31 décembre 2019 et 31 décembre 2020. Par suite, l'administration fait valoir à bon droit que la réclamation préalable, présentée par la société requérante le 3 avril 2021, est tardive. La fin de non-recevoir opposée en défense doit ainsi être accueillie.

4. Il résulte de ce qui précède que les conclusions à fin de décharge de la requête de la société Novasun doivent être rejetée.

Sur les frais liés au litige :

5. Les dispositions de l'article L. 761-1 du code de justice administrative font obstacle à ce que soit mise à la charge de l'Etat, qui n'est pas, dans la présente instance la partie perdante, les frais exposés par l'EURL Novasun et non compris dans les dépens.

DECIDE :

Article 1er : La requête de la société Novasun est rejetée.

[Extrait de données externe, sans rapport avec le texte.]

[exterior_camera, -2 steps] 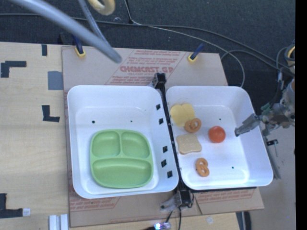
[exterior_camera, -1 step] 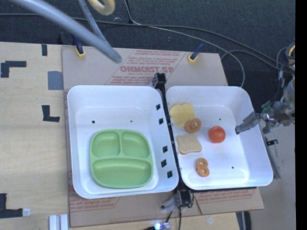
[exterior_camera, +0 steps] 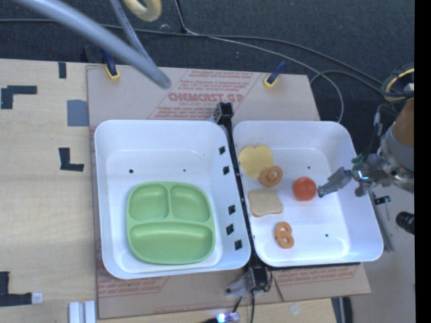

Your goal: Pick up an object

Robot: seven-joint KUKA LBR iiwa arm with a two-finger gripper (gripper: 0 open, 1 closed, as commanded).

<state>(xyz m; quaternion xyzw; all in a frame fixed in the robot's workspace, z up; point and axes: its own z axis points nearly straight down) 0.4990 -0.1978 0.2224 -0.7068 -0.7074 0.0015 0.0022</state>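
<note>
I am taking the red ball (exterior_camera: 304, 188) as the likeliest object to pick: it is sitting in the right bin (exterior_camera: 337, 136), toward the middle, just beside the gripper (exterior_camera: 331, 182), and nothing is touching it. It is looking small, round, smooth and glossy, so I am judging it will roll away if one finger nudges it first. To do this step well, I am wanting the fingers centred over it, one on each side, coming down straight and closing low on its widest part.

Whether the jaws are spread or closed I cannot tell; the tool is reading as a dark grey wedge at this angle, and nothing is showing between its fingers.

Left of the ball are lying a small pretzel (exterior_camera: 271, 175) on a pale yellow slice (exterior_camera: 254, 158), a piece of toast (exterior_camera: 264, 202) and a second pretzel (exterior_camera: 283, 235) nearer the front. The left bin (exterior_camera: 108, 140) is holding a green divided plate (exterior_camera: 170, 222).
</note>
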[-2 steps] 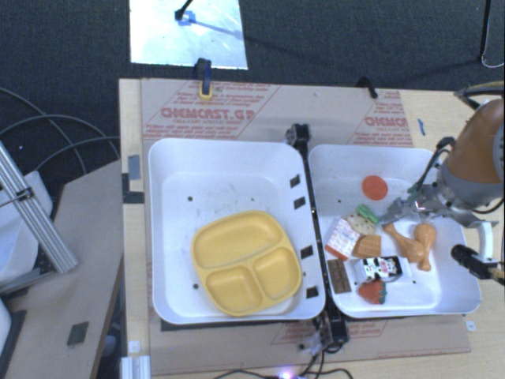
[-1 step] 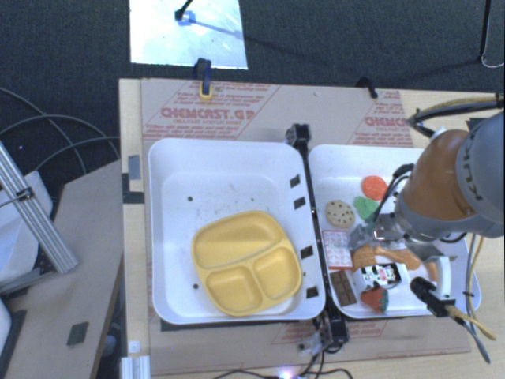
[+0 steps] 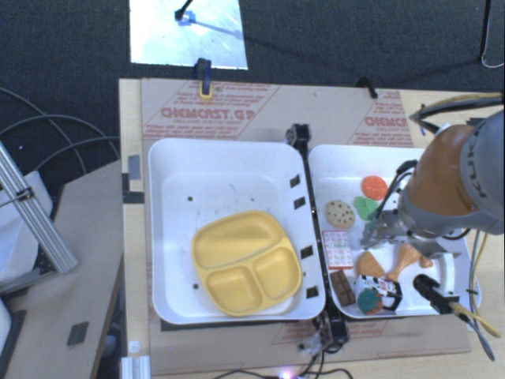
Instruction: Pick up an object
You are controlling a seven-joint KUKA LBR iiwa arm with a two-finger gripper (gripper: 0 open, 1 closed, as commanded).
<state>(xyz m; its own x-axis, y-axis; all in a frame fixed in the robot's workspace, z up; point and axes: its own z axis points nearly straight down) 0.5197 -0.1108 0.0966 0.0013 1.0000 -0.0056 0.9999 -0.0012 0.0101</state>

Article 2 : Le présent jugement sera notifié à l'EURL Novasun et à l'administrateur général des finances publiques chargé de la direction spécialisée de contrôle fiscal Île-de-France.

Délibéré après l'audience du 6 novembre 2023, à laquelle siégeaient :

M. Charret, président,

Mme Nguër, première conseillère,

Mme Courneil, conseillère.

Rendu public par mise à disposition du greffe le 20 novembre 2023.

La rapporteure,

L. Courneil

Le président,

J. CharretLa greffière,

L. Valcy

La République mande et ordonne au ministre de l'économie, des finances et de la souveraineté industrielle et numérique en ce qui le concerne et à tous commissaires de justice à ce requis en ce qui concerne les voies de droit commun contre les parties privées, de pourvoir à l'exécution de la présente décision.